## PROBLEM TO WORK ON:
Each line below should be repeated exactly, but no picture should be carried over.

★ ★ ★

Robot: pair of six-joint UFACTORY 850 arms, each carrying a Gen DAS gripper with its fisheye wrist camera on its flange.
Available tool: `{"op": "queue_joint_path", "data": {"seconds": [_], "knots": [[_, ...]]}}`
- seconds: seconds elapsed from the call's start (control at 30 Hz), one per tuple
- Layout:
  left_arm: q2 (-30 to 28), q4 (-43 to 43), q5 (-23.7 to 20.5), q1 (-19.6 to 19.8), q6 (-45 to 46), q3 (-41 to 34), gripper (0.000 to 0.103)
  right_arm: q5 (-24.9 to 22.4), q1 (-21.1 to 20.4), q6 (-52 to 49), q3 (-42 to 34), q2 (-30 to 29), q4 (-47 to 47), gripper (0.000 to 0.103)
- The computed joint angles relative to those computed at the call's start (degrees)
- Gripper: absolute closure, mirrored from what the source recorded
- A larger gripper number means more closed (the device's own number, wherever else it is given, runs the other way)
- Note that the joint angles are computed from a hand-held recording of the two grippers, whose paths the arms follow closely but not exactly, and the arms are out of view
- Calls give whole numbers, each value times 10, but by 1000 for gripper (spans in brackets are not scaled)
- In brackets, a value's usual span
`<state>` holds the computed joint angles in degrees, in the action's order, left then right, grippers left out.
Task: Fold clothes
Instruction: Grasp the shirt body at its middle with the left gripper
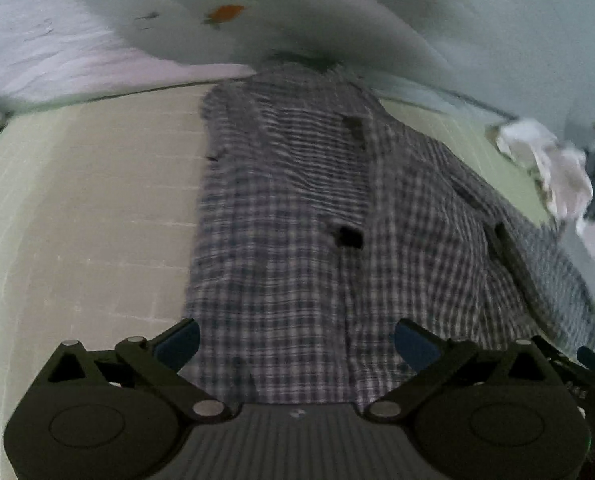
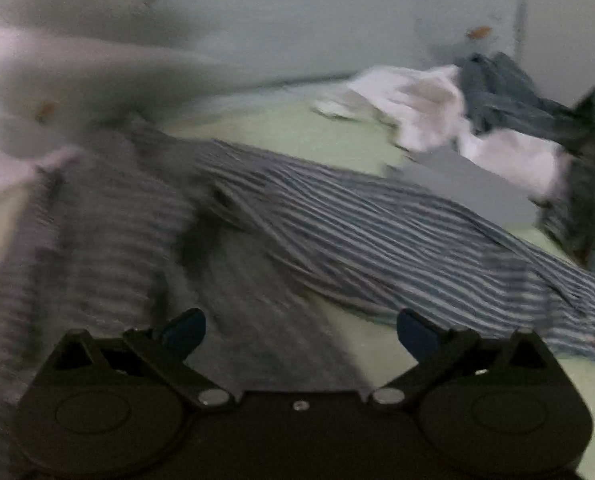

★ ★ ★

## EXERCISE SOLUTION:
Robot: pair of six-joint UFACTORY 850 arms, each carrying a Gen DAS gripper with its fisheye wrist camera on its flange.
Available tool: `{"op": "queue_joint_path", "data": {"seconds": [_], "knots": [[_, ...]]}}`
- seconds: seconds elapsed from the call's start (control at 30 Hz), one per tuple
- Layout:
  left_arm: q2 (-30 to 28), q4 (-43 to 43), q5 (-23.7 to 20.5), q1 (-19.6 to 19.8), q6 (-45 to 46), q3 (-41 to 34), gripper (0.000 to 0.103)
  right_arm: q5 (-24.9 to 22.4), q1 (-21.1 to 20.4), q6 (-52 to 49), q3 (-42 to 34), q2 (-30 to 29), q4 (-47 to 47), gripper (0.000 to 0.103)
- The computed joint angles relative to those computed at the call's start (degrees)
- Gripper: absolute closure, mirrored from what the source recorded
- A larger gripper number means more closed (the device's own number, wherever else it is given, runs the other way)
- Note that the joint angles are computed from a hand-held recording of the two grippers, whose paths the arms follow closely but not exactly, and the arms are out of view
- Calls give whole numbers, each value times 10, but by 1000 for gripper (spans in brackets are not scaled)
- In brackets, a value's usual span
`<state>` holds the computed joint angles in degrees, in the action's order, left then right, grippers left out.
Task: Fold clothes
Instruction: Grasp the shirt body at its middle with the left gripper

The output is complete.